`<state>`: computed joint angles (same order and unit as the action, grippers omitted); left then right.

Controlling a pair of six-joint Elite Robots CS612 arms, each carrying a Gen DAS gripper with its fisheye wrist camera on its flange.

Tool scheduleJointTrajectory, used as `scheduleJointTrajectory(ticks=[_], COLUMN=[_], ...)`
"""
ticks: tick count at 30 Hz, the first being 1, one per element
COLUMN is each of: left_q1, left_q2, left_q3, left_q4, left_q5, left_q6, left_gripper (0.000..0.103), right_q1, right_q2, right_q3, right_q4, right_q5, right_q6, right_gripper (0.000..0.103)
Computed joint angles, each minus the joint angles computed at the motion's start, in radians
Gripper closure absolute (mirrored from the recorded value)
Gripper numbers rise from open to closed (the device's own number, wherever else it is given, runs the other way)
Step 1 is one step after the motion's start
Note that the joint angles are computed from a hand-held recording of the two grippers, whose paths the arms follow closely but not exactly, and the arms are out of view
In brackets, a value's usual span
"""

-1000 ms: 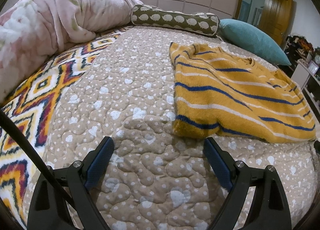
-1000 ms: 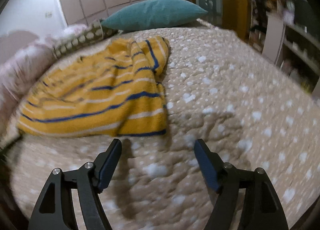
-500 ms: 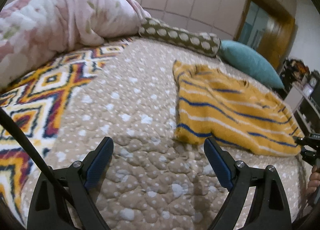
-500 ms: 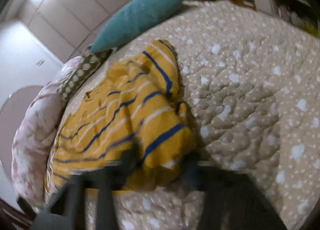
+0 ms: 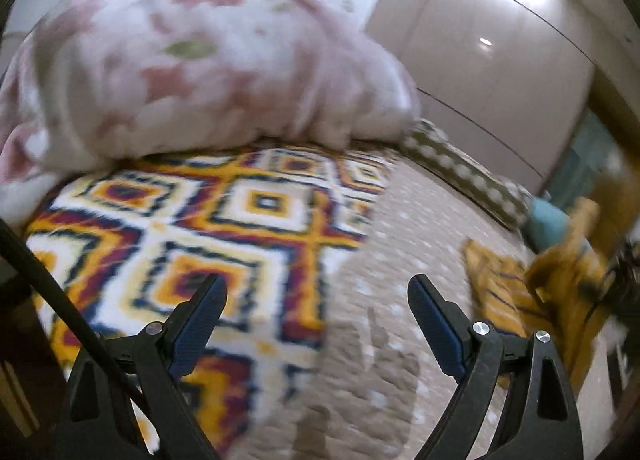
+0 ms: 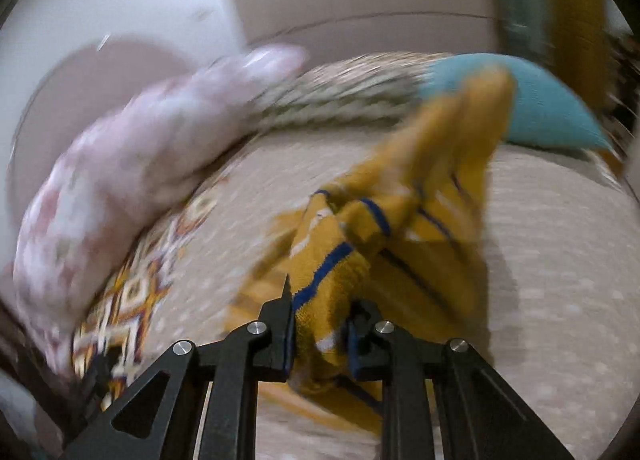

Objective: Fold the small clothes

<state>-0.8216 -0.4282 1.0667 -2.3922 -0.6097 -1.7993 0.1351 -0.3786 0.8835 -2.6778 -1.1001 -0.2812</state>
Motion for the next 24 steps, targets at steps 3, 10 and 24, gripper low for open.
scheduleJointTrajectory(ticks=[3, 10, 24], left_q1=[0.007, 0.008, 0.011], left_q2=[-0.01, 0.018, 0.106], left_q3=[0.031, -0.003, -0.145], left_q4=[-0.034, -0.116, -0.442], left_q5=[-0.026, -0.048, -0.145], left_q6=[-0.036, 0.086, 0.468], left_gripper=[0.012, 0.012, 0.008], right_q1=[0.042, 0.047, -0.127], right_q2=[0.03, 0.046, -0.116], right_q3=[-0.023, -0.037, 0.314], right_q4=[0.091, 0.122, -0.148], right_q5=[-0.053, -0.035, -0.004], right_q6=[-0.108, -0.154, -0.069], right_gripper=[0.082, 0.066, 0.057])
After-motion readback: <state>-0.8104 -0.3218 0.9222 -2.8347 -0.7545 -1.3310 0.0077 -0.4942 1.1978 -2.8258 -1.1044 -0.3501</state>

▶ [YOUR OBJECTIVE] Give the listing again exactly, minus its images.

▶ [ANSWER FOR THIS EXERCISE]
`<state>`: computed joint angles (same order and unit as the action, grippers omitted); left then right.

Controlling a pair of six-joint Elite Robots CS612 arms, each carrying a Gen DAS gripper with its fisheye wrist camera on its flange.

Tool scheduleJointTrajectory, used as `scheduleJointTrajectory(ticks=[_], COLUMN=[_], ...)`
"""
ticks: tick count at 30 Hz, the first being 1, one per element
COLUMN is each of: left_q1, left_q2, left_q3, left_q4, left_q5, left_q6, left_gripper (0.000..0.103), right_q1, right_q2, right_q3, right_q4, right_q5, right_q6, right_gripper (0.000..0.103)
Computed joint angles, each minus the joint angles computed at the motion's start, in radians
Gripper closure absolute (mirrored from the recorded value)
Gripper numbers rise from open to closed (the device's own number, wherever else it is given, runs the other way)
Step 1 is one step after the motion's start
Note that the joint angles are computed from a hand-held recording of the two grippers, whose paths the arms follow closely but not exactly, and the arms are out of view
In brackets, a value's usual span
"""

-1000 ms: 
-1000 ms: 
-500 ms: 
-500 ms: 
+0 ms: 
+0 ms: 

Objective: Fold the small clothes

<state>-0.8216 -0.4282 1.0667 -2.3922 -0.6097 -1.7993 0.1351 -0.3786 0.8835 -2.6778 -1.1001 -0.2812</state>
Motion for the next 24 steps, targets at steps 3, 10 and 24, gripper low for open.
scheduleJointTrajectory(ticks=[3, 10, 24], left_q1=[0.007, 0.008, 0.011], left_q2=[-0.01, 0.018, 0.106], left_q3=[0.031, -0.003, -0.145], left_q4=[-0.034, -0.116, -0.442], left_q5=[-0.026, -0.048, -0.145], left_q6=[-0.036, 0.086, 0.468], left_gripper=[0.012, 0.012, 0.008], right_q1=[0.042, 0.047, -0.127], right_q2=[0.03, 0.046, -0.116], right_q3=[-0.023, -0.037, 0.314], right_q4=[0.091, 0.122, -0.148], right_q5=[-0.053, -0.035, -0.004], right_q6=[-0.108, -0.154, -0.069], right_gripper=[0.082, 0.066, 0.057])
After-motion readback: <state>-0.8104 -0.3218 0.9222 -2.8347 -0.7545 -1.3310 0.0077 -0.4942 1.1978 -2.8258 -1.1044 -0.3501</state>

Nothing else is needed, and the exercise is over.